Personal information
- Full name: Jack Danckert
- Date of birth: 10 July 1922
- Date of death: 26 January 2000 (aged 77)
- Original team(s): Middle Park (CBL)
- Height: 178 cm (5 ft 10 in)
- Weight: 80 kg (176 lb)

Playing career^{1}
- Years: Club / Games (Goals)
- 1944–1947: South Melbourne / 13 (0)
- ^{1} Playing statistics correct to the end of 1947.

= Jack Danckert =

Australian rules footballer

Jack Danckert (10 July 1922 - 26 January 2000) was an Australian rules footballer who played with South Melbourne in the Victorian Football League (VFL) during the 1940s.

Danckert was a defender who was unable to put together regular appearances while at South Melbourne, never playing more than five games in a single season. He played as a half back flanker in the 1945 VFL Grand Final against Carlton, in what was just his ninth league appearance. The grand final, which South Melbourne lost, is referred to as being a "Bloodbath" and Danckert was one of the victims when he was felled by Carlton ruckman Rod McLean.
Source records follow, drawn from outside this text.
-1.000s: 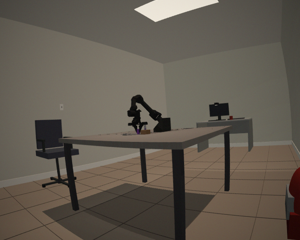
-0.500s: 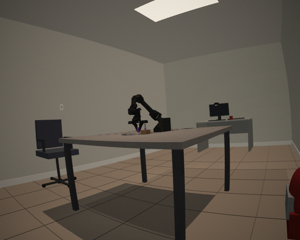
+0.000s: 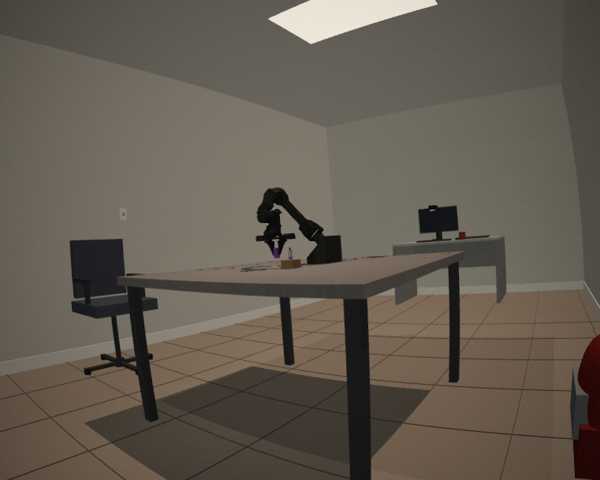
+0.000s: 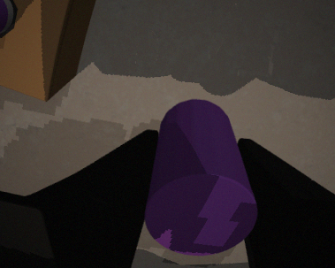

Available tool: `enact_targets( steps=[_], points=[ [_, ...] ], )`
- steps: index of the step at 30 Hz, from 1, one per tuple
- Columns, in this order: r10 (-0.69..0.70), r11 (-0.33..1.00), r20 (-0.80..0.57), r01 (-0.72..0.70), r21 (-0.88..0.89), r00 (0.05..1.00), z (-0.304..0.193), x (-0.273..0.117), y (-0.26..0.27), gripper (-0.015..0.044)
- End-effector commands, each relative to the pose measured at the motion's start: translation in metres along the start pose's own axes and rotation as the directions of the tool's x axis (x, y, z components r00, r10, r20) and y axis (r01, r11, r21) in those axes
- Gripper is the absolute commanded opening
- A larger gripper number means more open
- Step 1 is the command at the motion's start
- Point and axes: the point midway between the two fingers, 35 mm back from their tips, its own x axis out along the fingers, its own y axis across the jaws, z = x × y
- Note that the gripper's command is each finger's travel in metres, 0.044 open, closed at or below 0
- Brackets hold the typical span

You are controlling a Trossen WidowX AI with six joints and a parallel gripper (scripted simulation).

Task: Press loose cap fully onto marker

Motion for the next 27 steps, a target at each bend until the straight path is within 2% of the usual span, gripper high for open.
enact_targets(
  steps=[1, 27],
  points=[
    [-0.001, 1.0, 0.012, 0.001, 0.01, 1.0, 0.001, -0.011, -0.003, 0.0],
    [0.015, 1.0, 0.018, -0.015, 0.007, 1.0, 0.034, -0.049, 0.058, 0.0]
  ],
)
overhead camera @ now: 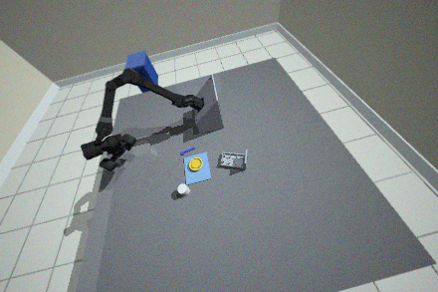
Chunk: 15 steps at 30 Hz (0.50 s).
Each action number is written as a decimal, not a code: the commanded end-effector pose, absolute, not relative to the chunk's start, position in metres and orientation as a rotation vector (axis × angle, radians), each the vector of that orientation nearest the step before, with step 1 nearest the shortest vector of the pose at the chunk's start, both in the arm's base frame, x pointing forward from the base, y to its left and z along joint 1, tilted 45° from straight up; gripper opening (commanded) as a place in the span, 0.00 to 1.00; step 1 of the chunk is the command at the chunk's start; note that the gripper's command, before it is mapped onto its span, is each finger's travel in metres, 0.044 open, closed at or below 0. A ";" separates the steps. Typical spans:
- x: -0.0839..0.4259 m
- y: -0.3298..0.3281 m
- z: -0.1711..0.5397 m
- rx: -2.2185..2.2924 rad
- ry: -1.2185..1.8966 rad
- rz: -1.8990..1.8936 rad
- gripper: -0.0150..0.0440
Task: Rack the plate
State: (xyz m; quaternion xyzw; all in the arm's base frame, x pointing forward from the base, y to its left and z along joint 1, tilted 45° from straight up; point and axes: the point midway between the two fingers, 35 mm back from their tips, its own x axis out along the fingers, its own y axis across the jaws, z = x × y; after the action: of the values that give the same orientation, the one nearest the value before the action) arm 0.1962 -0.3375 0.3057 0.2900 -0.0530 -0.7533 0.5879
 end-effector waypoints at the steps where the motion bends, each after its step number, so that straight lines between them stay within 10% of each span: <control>1: 0.211 -0.330 0.286 0.633 0.000 -1.727 0.93; 15: 0.265 -0.287 0.218 0.417 0.434 -1.553 0.93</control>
State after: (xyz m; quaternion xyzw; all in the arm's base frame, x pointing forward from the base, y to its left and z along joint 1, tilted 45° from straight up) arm 0.2569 -0.2957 0.2338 0.2048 0.1522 -0.7034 0.6634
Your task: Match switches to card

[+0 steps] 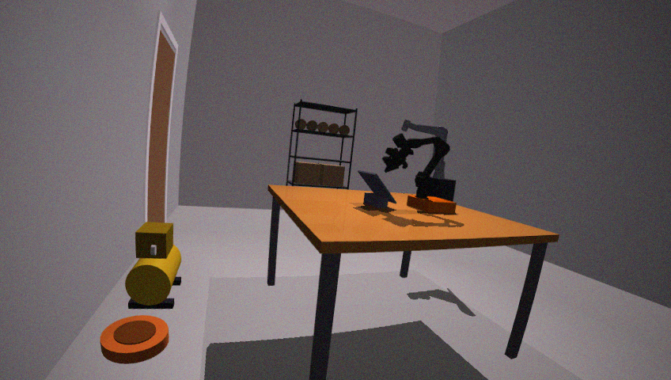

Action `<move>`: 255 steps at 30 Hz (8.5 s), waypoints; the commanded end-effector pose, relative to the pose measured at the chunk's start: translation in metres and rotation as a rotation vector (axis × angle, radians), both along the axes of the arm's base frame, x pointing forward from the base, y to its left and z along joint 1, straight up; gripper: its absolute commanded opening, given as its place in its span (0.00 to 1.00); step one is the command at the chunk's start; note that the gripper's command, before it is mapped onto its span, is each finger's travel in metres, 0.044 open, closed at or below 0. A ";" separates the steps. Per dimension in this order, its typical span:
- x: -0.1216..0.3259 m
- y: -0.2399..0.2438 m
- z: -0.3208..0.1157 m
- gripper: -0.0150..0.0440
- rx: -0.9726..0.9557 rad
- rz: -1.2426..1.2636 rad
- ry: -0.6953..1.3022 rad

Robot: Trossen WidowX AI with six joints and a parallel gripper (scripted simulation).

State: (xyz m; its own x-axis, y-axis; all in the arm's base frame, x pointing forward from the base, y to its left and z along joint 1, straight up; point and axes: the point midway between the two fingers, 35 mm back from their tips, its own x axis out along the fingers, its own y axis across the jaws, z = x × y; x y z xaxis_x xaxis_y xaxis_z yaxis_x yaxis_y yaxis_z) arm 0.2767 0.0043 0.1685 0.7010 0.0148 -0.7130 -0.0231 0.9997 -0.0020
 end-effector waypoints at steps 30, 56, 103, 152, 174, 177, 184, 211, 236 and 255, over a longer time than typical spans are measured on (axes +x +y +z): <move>0.040 -0.006 -0.042 0.25 0.002 0.004 -0.030; 0.041 -0.006 -0.043 0.25 0.002 0.004 -0.030; -0.002 -0.006 -0.001 0.25 0.001 0.004 -0.001; 0.011 0.016 -0.070 0.25 0.004 0.004 -0.027; 0.013 0.016 -0.072 0.25 0.004 0.004 -0.028; 0.013 0.016 -0.073 0.25 0.004 0.004 -0.028; 0.014 0.016 -0.073 0.25 0.004 0.004 -0.028; -0.031 0.011 -0.030 0.25 0.002 0.004 0.005; -0.030 -0.055 -0.085 0.25 -0.004 0.004 -0.024; -0.016 -0.055 -0.099 0.25 -0.003 0.004 -0.025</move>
State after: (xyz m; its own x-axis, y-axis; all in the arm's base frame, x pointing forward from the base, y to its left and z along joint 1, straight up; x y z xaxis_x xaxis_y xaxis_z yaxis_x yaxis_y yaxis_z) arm 0.2603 -0.0496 0.0706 0.7188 0.0200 -0.6949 -0.0326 0.9995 -0.0050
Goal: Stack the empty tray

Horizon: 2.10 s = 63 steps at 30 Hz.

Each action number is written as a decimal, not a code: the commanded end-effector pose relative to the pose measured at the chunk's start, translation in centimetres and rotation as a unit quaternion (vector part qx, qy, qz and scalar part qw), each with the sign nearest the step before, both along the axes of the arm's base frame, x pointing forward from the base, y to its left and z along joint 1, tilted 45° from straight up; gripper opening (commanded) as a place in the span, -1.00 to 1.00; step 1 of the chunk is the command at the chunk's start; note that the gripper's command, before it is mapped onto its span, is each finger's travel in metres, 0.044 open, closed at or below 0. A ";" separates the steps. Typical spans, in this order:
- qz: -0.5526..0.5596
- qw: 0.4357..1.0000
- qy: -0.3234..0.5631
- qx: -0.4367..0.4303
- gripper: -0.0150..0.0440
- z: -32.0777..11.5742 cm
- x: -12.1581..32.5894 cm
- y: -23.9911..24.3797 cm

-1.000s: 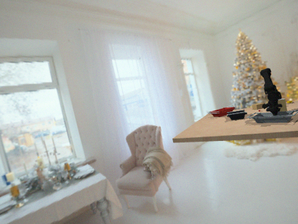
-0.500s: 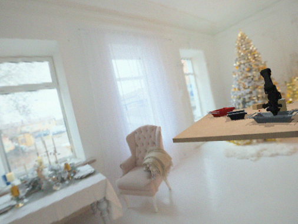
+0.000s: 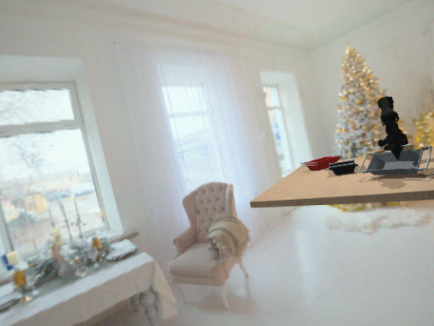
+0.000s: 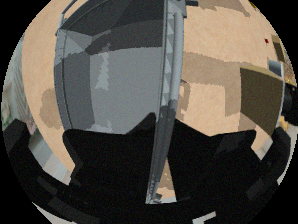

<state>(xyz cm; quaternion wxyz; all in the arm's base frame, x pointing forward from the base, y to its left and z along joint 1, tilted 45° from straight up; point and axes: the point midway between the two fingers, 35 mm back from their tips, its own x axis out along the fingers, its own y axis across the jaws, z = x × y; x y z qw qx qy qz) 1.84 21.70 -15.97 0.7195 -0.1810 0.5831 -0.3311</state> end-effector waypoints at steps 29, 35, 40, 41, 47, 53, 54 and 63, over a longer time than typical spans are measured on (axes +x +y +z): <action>-0.002 1.000 -0.001 0.012 -0.49 2.3 -0.5 10.1; -0.002 1.000 -0.001 0.013 -0.49 3.1 -0.6 11.6; -0.002 1.000 -0.001 0.013 -0.49 3.3 -0.6 12.0; -0.002 1.000 -0.001 0.013 -0.49 3.3 -0.6 12.0; -0.002 1.000 -0.001 0.013 -0.49 3.3 -0.6 12.0; -0.002 1.000 -0.001 0.013 -0.49 3.3 -0.6 12.0; -0.002 1.000 -0.001 0.013 -0.49 3.3 -0.6 12.0; -0.002 1.000 -0.001 0.013 -0.49 3.3 -0.6 12.0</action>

He didn't feature at all in the 1946 VFL season and played just four games in 1947. The following year he signed with Victorian Football Association (VFA) club Williamstown and was part of a swap for Reg Harley. Danckert made 64 appearances for the Seagulls in three seasons without kicking a goal. He was a back pocket defender in Williamstown's 1949 premiership team and won their "Best and Fairest" award in 1950. He was a VFA representative at the 1950 Brisbane Carnival. Danckert also played in Williamstown's losing 1948 grand final team but won a trophy for equal most effective player in 1948 and the most consistent player in 1949. He retired in 1951 due to his employment and then transferred to Tooronga in 1952

Danckert later joined the administration of the Mordialloc Football Club, and became one of its two delegates to the VFA Board of Management. Famously as delegate, Danckert was unable to attend the VFA meeting on 2 December 1960 to lodge Mordialloc's second vote against partitioning of the Association into two divisions, because his wife was expecting their child that night; the change was ultimately passed by exactly the three-quarters majority it required, and Danckert's vote (or that of a proxy, which the club failed to arrange) could have defeated the motion.